Combining these components results in a reliable system to synthesize business knowledge into effective responses to RFPs.
Using Stack AI
The key requirements to implement this system are readily available as modules and settings inside of the Stack AI platform. More specifically, we need to leverage:
-
Inputs:
- Text Input: representing the user request.
- Document Input: representing the incoming RFP. We configure this input to run Advanced Data Extraction and expose it to the user.
-
Knowledge Bases: Three knowledge bases that store the different sources to run semantic search. Each knowledge base is configured to import data from Sharepoint, Google Drive, Onedrive, or directly upload the files to Stack AI. We will query each knowledge base based on the users request.
- Resume Knowledge Base: a library of resumes with the talent of the company, uploaded in .pdf or .docx format.
- RFP responses Knowledge Base: a collection of previous RFP responses uploaded in .pdf format.
- Company Assets Knowledge Base: the set of documentation describing the company profile, mission, vision, history, and offerings.
-
Large Language Model: An AI that can combine the context from the knowledge bases, the user request, and the incoming RFP. Since this language model must receive entire documents, we will require a model with a large context window. In this case, we select
claude-3-opus
from Anthropic, since it supports 200k tokens and offers top-tier reasoning capabilities. We configure the language model under:- Instructions: Three sentences describing the task. One sentence describing the different data sources involved. The context from the knowledge bases to answer the user request, demarked with xml tags for clarity.
- Prompt: A simple message with the incoming RFP and the user request to fulfill.
- Output: The response of the language model streamed.

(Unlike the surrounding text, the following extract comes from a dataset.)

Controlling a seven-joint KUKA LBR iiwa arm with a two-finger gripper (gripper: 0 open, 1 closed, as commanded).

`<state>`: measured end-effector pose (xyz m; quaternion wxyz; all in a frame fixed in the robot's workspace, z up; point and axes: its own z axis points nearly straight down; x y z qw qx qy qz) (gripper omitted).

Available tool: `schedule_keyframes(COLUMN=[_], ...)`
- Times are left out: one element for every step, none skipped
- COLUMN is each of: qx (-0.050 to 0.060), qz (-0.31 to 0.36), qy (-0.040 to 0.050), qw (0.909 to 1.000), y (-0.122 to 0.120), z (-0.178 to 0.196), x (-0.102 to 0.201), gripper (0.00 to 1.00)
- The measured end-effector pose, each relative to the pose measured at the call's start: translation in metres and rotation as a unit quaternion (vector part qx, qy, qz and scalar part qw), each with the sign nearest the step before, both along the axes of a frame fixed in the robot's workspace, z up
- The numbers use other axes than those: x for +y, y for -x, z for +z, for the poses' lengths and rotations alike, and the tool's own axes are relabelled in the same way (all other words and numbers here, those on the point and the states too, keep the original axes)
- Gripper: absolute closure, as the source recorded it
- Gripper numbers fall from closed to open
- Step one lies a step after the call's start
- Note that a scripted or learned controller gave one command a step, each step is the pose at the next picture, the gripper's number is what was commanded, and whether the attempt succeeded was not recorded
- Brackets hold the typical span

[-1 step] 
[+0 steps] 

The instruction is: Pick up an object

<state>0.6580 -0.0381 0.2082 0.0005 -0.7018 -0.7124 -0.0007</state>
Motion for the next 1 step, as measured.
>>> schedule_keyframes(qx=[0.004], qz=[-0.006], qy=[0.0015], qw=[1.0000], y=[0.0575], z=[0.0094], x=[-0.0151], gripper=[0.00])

These components are connected under the workflow of:
Inputs ➡️ Knowledge Bases ➡️ Large Language Model ➡️ Output
Putting it together
We implement this workflow in Stack AI using the instructions above, using Sharepoint as our knowledge base, resulting in the following project:
Once we complete uploading all the relevant data to the knowledge bases, we can save the project and publish it! Then, we proceed to export it.

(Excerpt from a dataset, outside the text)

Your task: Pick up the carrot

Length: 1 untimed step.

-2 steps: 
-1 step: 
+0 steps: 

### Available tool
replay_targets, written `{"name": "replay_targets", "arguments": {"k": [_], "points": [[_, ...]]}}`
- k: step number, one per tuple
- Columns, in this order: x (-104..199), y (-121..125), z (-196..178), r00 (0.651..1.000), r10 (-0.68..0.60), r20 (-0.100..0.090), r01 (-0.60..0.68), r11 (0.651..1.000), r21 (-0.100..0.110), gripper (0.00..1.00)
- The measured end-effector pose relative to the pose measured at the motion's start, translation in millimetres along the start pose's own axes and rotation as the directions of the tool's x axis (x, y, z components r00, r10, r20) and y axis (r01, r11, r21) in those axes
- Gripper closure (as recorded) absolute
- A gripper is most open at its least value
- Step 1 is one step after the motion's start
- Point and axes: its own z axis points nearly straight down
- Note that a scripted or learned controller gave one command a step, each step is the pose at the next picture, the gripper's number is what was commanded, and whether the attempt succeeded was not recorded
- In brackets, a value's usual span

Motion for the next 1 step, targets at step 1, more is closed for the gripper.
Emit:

We recommend exporting this application under a Form interface
In the export section, we will:
- Select Form.
- Go to General and give a name to our assistant.
- Go to General > Inputs, and select
in-0
anddoc-0
.
The access the URL to interact with our assistant as shown below:
Conclusion: A Smarter Way to Work
Congrats! now we have completed implementing an AI assistant to complete RFP responses. Example of tasks include:
- Provide me with a leadership section for the project proposal.

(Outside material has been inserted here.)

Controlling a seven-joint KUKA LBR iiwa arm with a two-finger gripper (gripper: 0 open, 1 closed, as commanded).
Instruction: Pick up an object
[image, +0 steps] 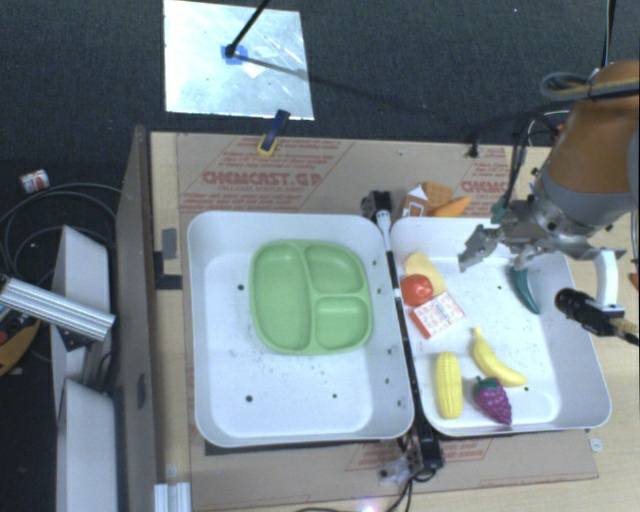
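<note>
grey arm over the right bin, toys scattered below

grey and orange, the arm (590, 150) reaches in from the upper right of the frame, wrist bent down over the upper part of the right bin (580, 385). its gripper (500, 255) hangs above bare bin floor; whether the claw is spread or closed cannot be told, and nothing can be seen held in it.

two white bins sit side by side. the left bin (215, 340) holds one green divided plate (308, 298), three compartments.

in the right bin, one of each: a corn cob (448, 384) at lower centre, long axis running up-down in the frame; a banana (494, 361) just beside it, slanting from upper left to lower right; a purple grape bunch (492, 400) touching the banana's lower end; a red tomato (417, 289) near the left wall, a pale yellow piece (421, 266) touching it above; a red-and-white packet (437, 315) just below; a teal piece (525, 285) under the wrist.
</note>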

- Draft an intro section describing our company with a focus on this project.
- Generate a table describing other long-span bridge projects.
However, this is not the end. You can further customize your AI assistant to assist you filling RFPs by leveraging more sources of data, e.g. Google Search, Snowflake data, or Internal documentation. You can also add additional Language Models to your workflow tasked with completing specific tasks, such as drafting different sections of the RFP or extracting key details from the RFP.